Vermont’s largest distribution utility, Green Mountain Power, has invested heavily in storage as part of its plan to reduce system peaks, and increase distributed energy and system resilience. GMP is working at both the utility scale and customer ends of the spectrum. Figure 5 shows the utility’s 4-MWh battery system installed in Rutland, Vermont, at their Stafford Hill Solar facility.
For individual customers, GMP is offering 2000 Tesla Powerwalls to customers within its service territory. For US$15 a month for 10 years, or a one-time payment of US$1500, GMP and Tesla install a Powerwall battery in the customer’s home, providing backup power during grid outages. In exchange, participating customers agree to allow GMP to share access to the Powerwall in order to reduce peak energy costs.
Challenge 6 — What Will the Electric Load Do in the Future?
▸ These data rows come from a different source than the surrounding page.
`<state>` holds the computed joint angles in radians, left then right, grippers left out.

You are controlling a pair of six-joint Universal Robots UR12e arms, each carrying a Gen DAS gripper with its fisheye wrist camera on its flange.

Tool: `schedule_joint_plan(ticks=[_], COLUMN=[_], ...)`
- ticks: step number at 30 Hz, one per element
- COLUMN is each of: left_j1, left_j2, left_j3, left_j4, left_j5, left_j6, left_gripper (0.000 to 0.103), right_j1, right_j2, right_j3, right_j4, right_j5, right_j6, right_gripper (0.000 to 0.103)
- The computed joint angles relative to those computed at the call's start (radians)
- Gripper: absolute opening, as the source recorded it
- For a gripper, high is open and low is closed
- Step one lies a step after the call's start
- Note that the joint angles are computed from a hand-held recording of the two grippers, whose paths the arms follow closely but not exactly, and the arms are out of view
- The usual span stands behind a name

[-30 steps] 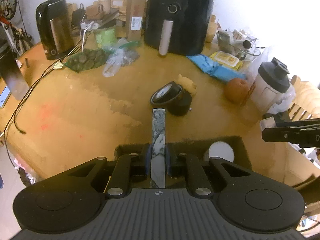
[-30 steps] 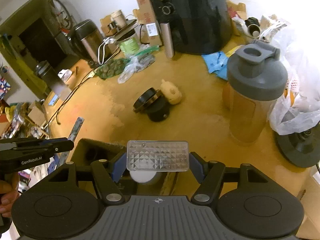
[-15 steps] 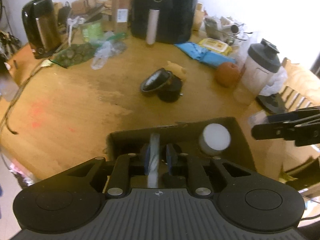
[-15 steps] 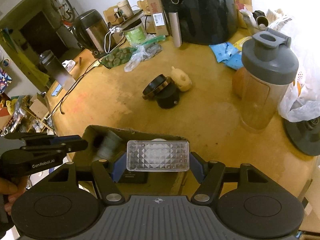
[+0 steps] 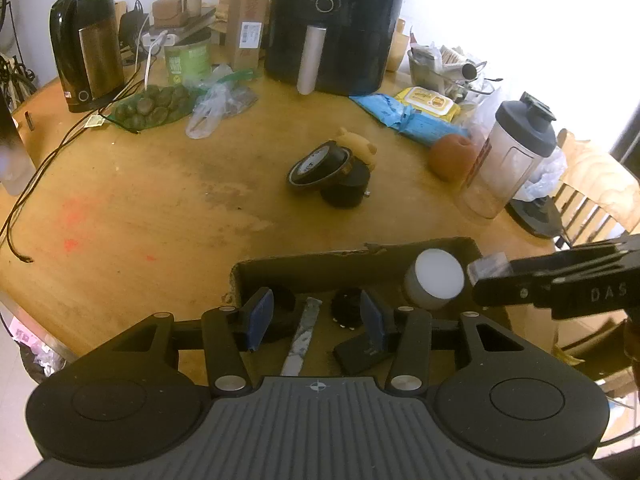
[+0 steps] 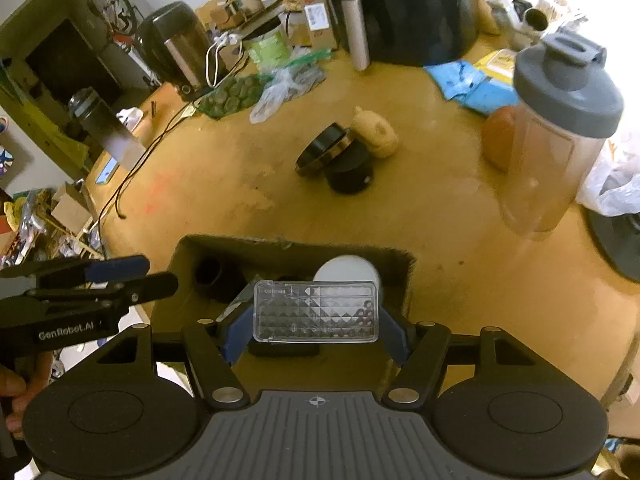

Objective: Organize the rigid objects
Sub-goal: 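Open the left tool to release the strip while the right tool releases the tray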

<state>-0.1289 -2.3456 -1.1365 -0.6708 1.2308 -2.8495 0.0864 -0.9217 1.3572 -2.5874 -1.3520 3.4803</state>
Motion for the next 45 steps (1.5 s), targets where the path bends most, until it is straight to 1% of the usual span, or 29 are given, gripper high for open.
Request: schedule_joint_plan(ticks=[7, 14, 17, 18, 19, 20, 22, 29, 30, 37, 41, 45], left_j1=[0.006, 0.006, 0.007, 0.008, 0.008, 0.009, 0.009, 0.009, 0.009, 0.011, 0.013, 0.013], left_j2=[-0.018, -0.034, -0.039, -0.041, -0.043, -0.045, -0.048, -0.062, -0.063, -0.07, -0.077, -0.082], left_j3=[0.031, 0.059, 0.069, 0.072, 0.076, 0.081, 0.087, 0.115, 0.118, 0.133, 0.145, 0.154], left_j4=[-0.008, -0.021, -0.037, -0.042, -0.048, -0.056, -0.067, -0.106, -0.109, -0.116, -0.119, -0.12], left_j5=[-0.012, 0.001, 0.003, 0.002, 0.003, 0.006, 0.009, 0.017, 0.018, 0.015, 0.003, -0.008], left_j6=[0.003, 0.011, 0.018, 0.022, 0.025, 0.028, 0.033, 0.054, 0.057, 0.071, 0.076, 0.079], left_gripper=[0.048, 0.048, 0.048, 0.048, 0.048, 0.048, 0.048, 0.048, 0.048, 0.048, 0.05, 0.05], right_j1=[0.009, 0.015, 0.016, 0.017, 0.017, 0.018, 0.021, 0.026, 0.027, 0.032, 0.039, 0.045], right_j2=[0.014, 0.03, 0.04, 0.041, 0.043, 0.044, 0.043, 0.051, 0.052, 0.055, 0.054, 0.051], right_j3=[-0.037, -0.07, -0.091, -0.094, -0.096, -0.098, -0.096, -0.107, -0.109, -0.109, -0.101, -0.08], right_j4=[0.073, 0.132, 0.181, 0.189, 0.195, 0.195, 0.18, 0.166, 0.166, 0.135, 0.101, 0.025], right_j5=[0.014, 0.016, 0.017, 0.016, 0.018, 0.018, 0.003, -0.02, -0.031, -0.088, -0.147, -0.226], right_j6=[-0.017, -0.024, -0.017, -0.015, -0.012, -0.009, -0.004, 0.006, 0.011, 0.054, 0.07, 0.07], right_gripper=[0.07, 0.07, 0.07, 0.072, 0.079, 0.09, 0.099, 0.101, 0.103, 0.103, 0.103, 0.103])
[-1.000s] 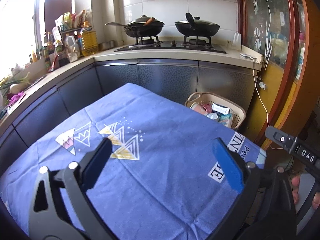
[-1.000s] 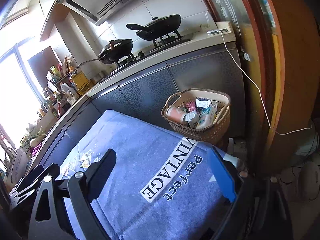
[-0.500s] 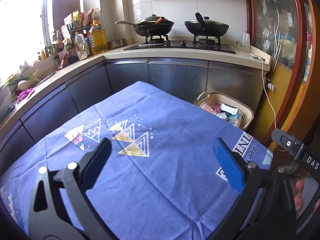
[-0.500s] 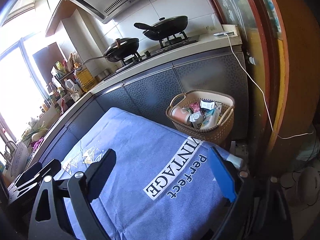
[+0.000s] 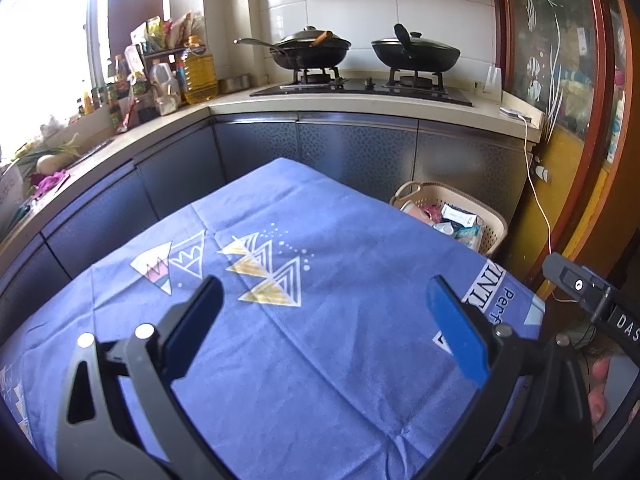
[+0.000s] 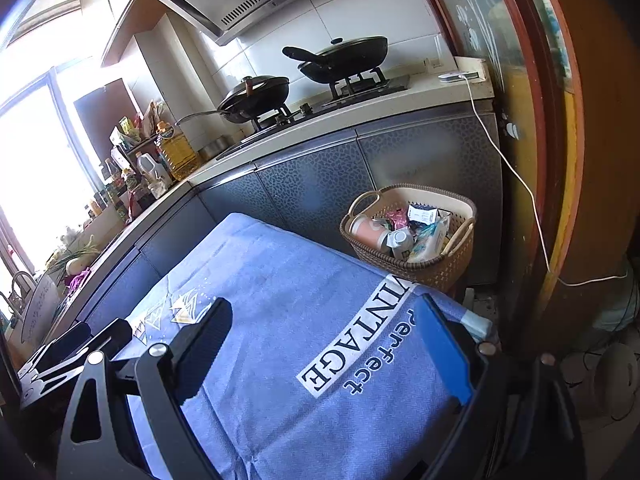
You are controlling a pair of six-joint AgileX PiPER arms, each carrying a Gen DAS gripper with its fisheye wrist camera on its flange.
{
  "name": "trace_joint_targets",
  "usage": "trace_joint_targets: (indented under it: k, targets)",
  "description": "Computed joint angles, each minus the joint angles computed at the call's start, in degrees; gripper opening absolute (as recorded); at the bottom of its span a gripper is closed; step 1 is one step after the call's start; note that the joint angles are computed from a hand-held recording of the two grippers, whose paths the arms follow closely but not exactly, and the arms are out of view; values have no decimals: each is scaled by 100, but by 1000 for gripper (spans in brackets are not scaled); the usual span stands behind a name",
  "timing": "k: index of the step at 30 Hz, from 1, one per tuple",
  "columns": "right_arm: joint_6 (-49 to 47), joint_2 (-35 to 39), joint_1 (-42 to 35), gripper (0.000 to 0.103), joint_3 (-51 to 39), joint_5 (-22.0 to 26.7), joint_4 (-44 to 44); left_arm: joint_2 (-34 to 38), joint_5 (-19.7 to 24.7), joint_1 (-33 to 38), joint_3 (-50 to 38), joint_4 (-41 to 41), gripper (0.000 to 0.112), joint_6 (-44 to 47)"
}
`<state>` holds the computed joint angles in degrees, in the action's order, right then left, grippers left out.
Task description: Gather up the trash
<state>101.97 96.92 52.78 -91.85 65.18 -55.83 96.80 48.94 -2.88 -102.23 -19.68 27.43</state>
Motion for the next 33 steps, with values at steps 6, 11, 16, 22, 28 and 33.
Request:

Electric system planning relies on forecasts of future demand for electricity as a critical input. In the past, this task was reasonably straightforward; it used the past to predict the future. For example, forecasters typically used 10- or 20-year temperature data for load forecasting and assumed that demand would vary with temperature in much the same way as it had historically. Similarly, economic growth traditionally had a direct predictive relationship to load growth.
Much of this past predictability has been turned on its head with changing trends in economic growth, technology, regulation, weather, and many other factors, as well as a decoupling of economic and load growth. These changes are significantly transforming electric use and the way we plan for the future.
Many states have implemented clean energy policy goals to combat climate change by electrifying transportation and heating, and establishing requirements for electric utilities to source an increasing portion of their power from renewable, carbon-free sources. These “beneficial electrification” policies promise to reduce carbon emissions from transportation and heating, and to help states that have established goals such as Vermont’s objective of a 90% reduction in carbon emissions by 2050. Other states in New England have adopted similar goals.
Beneficial electrification will likely increase electric use significantly over time. Some EV fast chargers can use as much energy as the rest of a small residential home at peak. Although last year only 2.4% of new cars sold were EVs or plug-in hybrids, this represented significant growth from 2017. Although internal combustion engines may continue to predominate, the potential electric load increase from even modest EV growth will require careful planning and new demand control strategies to ensure smooth grid operations and to avoid unintended increases in peak loads.
Cold climate heat pump deployment has the potential to reduce the reliance on fossil-based heating fuels in northern climates. At the same time, electrifying space heating promises to increase electric demand. Heat pump technology has evolved in recent years, enabling the equipment to perform efficiently in cold climates. These systems can be readily retrofitted into existing homes and have the additional benefit of providing air conditioning in the summer.
Many interesting technical challenges face today’s electric power industry. The industry is seeking — and finding — creative solutions to the uncertainties ahead. The transition is providing exciting opportunities for partnerships with inventors, innovators, and entrepreneurs to develop solutions that could not have been conceived of even a few years ago.
Unknowns such as electrification of transportation and heating will have a major impact on demand, as will the continued growth of distributed energy. Storage will be a key part of the solution, even though it is a time-shifter, not an addition of new energy and its growth will be limited until costs come down.
It is an exciting time to be in the industry. Electricity is and will continue to be essential to today’s society and will have a valuable contribution to the climate change solution.